▶ Task description: The records below must be output exactly, with no images carried over.

◇ ◇ ◇ ◇

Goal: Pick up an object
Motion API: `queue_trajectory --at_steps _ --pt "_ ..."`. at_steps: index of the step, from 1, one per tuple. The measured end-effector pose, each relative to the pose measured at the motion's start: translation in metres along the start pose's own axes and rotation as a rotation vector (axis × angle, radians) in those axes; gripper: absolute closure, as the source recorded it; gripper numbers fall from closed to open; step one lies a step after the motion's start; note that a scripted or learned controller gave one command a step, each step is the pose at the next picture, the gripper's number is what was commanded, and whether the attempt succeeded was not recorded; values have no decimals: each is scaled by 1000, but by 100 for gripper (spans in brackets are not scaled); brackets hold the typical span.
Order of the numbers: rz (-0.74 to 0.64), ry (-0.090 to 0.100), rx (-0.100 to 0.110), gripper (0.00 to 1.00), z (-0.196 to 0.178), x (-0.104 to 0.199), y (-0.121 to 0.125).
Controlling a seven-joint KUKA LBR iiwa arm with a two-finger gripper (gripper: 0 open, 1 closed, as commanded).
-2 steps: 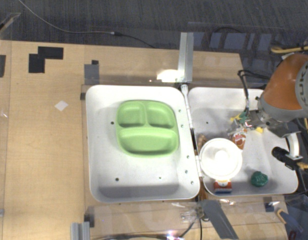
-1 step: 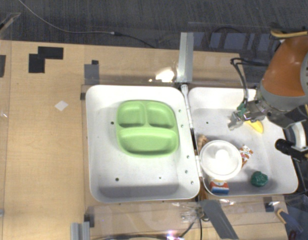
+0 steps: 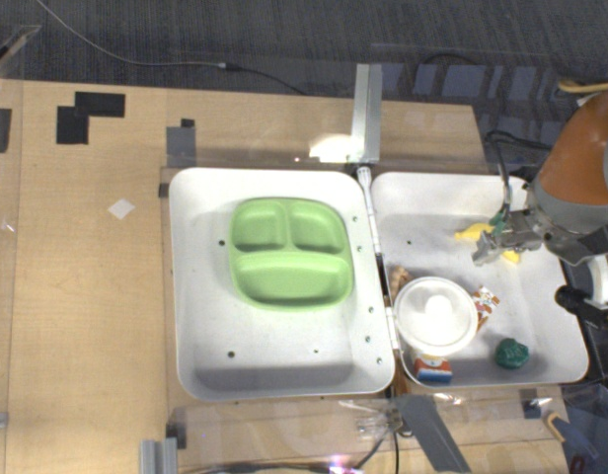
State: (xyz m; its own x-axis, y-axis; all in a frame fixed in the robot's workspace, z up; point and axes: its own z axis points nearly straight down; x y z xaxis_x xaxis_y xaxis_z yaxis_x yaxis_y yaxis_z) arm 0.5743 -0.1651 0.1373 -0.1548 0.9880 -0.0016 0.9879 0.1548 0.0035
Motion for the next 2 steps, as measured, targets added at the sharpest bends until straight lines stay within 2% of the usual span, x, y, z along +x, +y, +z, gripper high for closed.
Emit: queue_trajectory --at_steps 1,2 --pt "152 -1 -1 100 -42 -39 -7" --pt "18 -1 -2 100 -29 -39 -9"
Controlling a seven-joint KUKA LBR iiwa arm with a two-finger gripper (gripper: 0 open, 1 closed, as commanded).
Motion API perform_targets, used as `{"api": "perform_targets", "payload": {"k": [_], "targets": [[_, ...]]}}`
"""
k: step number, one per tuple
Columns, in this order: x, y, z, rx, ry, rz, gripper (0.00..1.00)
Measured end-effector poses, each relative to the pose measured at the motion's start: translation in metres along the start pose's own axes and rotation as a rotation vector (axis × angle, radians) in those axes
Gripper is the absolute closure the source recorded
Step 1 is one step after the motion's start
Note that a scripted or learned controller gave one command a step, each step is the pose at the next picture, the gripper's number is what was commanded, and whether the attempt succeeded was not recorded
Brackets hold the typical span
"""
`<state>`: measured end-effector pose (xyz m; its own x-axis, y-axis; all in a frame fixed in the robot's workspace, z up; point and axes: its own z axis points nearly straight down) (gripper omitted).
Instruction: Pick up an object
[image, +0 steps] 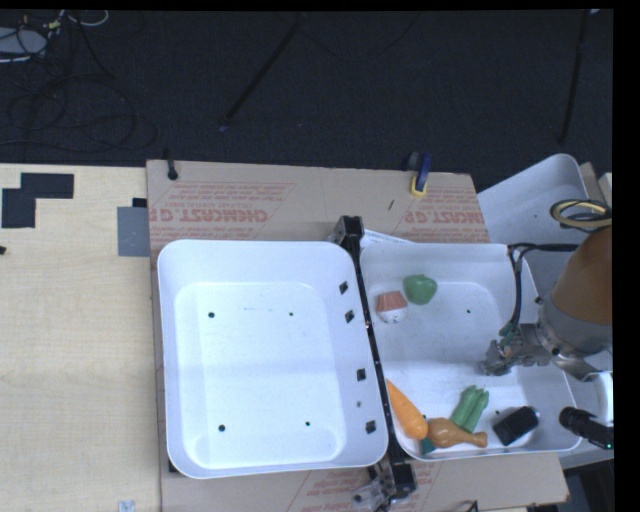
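Observation:
The right bin (440, 350) holds several small things. A round green piece (420, 289) and a red and white piece (391, 305) lie near its far left. An orange carrot (405, 408), a long green piece (468, 408), a yellow-brown piece (456, 434) and a black block (515, 426) lie along its near edge. My gripper (500, 357) hangs low over the bin's right part, just above and right of the long green piece, apart from it. Nothing visibly sits in it.
The left bin (260, 390) stands beside the right one, with a black divider (362, 330) between them. Cardboard (300, 205) lies under both. The arm's orange band (595, 275) is at the right edge. A blue and yellow clamp (420, 175) is at the back.

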<state>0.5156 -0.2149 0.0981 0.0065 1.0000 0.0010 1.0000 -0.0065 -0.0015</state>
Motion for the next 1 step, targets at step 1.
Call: {"api": "perform_targets", "payload": {"k": [1], "targets": [[0.0467,-0.0155,-0.013,0.002,0.002,-0.009,1.0]]}}
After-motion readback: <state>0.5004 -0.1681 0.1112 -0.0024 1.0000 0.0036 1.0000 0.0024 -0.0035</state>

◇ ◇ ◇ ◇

▶ Answer box:
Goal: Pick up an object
Motion API: `queue_trajectory --at_steps _ --pt "_ ..."`. at_steps: index of the step, from 1, one per tuple. The measured end-effector pose, each relative to the pose measured at the motion's start: translation in metres along the start pose's own axes and rotation as a rotation vector (axis × angle, radians) in those axes; gripper: absolute closure, as the source recorded it; gripper numbers fall from closed to open; step one lies a step after the motion's start; note that a scripted or learned controller gave one command a step, each step is the pose at the next picture, the gripper's number is what was commanded, and whether the attempt succeeded was not recorded; values have no decimals: each is scaled by 1000, but by 100 for gripper (spans in brackets are not scaled); brackets hold the typical span.
Order of the numbers: rz (-0.74 to 0.64), ry (-0.090 to 0.100), rx (-0.100 to 0.110), gripper (0.00 to 1.00), z (-0.196 to 0.178), x (-0.104 to 0.199), y (-0.121 to 0.125).
Controlling a seven-joint KUKA LBR iiwa arm with a two-finger gripper (gripper: 0 open, 1 closed, as commanded).
-2 steps: 
-1 step: 
+0 steps: 
State: (xyz m; its own x-axis, y-axis; all in a frame fixed in the robot's workspace, z up; point and axes: its own z axis points nearly straight down; x y z xaxis_x xaxis_y xaxis_z yaxis_x yaxis_y yaxis_z) arm 0.5743 -0.1651 0.1373 -0.1548 0.9880 -0.0016 0.9879 0.1548 0.0035
Motion for the next 2 steps, as measured, targets added at the sharpest bends until straight lines stay within 2% of the usual span, x, y, z along +x, +y, +z, gripper high for closed.
Emit: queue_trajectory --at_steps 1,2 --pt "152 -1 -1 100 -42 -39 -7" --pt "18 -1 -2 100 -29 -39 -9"
Controlling a seven-joint KUKA LBR iiwa arm with a two-finger gripper (gripper: 0 open, 1 closed, as commanded).
Motion API perform_targets, used as `{"api": "perform_targets", "payload": {"k": [_], "targets": [[_, ...]]}}`
"""
k: step number, one per tuple
Columns, in this order: x, y, z, rx, ry, rz, gripper (0.00..1.00)
Measured end-effector poses, each relative to the pose measured at the motion's start: translation in metres along the start pose's own axes and rotation as a rotation vector (axis × angle, radians) in those axes
Gripper is the absolute closure the source recorded
Step 1 is one step after the motion's start
Note that a scripted or learned controller gave one command a step, each step is the pose at the next picture, the gripper's number is what was commanded, and whether the attempt succeeded was not recorded
Brackets hold the typical span
"""
`<state>`: measured end-effector pose (xyz m; its own x-axis, y-axis; all in a frame fixed in the robot's workspace, z up; point and axes: its own z axis points nearly straight down) (gripper omitted).
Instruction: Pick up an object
[image, +0 steps] 
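Observation:
The right bin (440, 350) holds several small things. A round green piece (420, 289) and a red and white piece (391, 305) lie near its far left. An orange carrot (405, 408), a long green piece (468, 408), a yellow-brown piece (456, 434) and a black block (515, 426) lie along its near edge. My gripper (500, 357) hangs low over the bin's right part, just above and right of the long green piece, apart from it. Nothing visibly sits in it.
The left bin (260, 390) stands beside the right one, with a black divider (362, 330) between them. Cardboard (300, 205) lies under both. The arm's orange band (595, 275) is at the right edge. A blue and yellow clamp (420, 175) is at the back.
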
<state>0.5156 -0.2149 0.0981 0.0065 1.0000 0.0010 1.0000 -0.0065 -0.0015</state>
Motion for the next 1 step, targets at step 1.
Call: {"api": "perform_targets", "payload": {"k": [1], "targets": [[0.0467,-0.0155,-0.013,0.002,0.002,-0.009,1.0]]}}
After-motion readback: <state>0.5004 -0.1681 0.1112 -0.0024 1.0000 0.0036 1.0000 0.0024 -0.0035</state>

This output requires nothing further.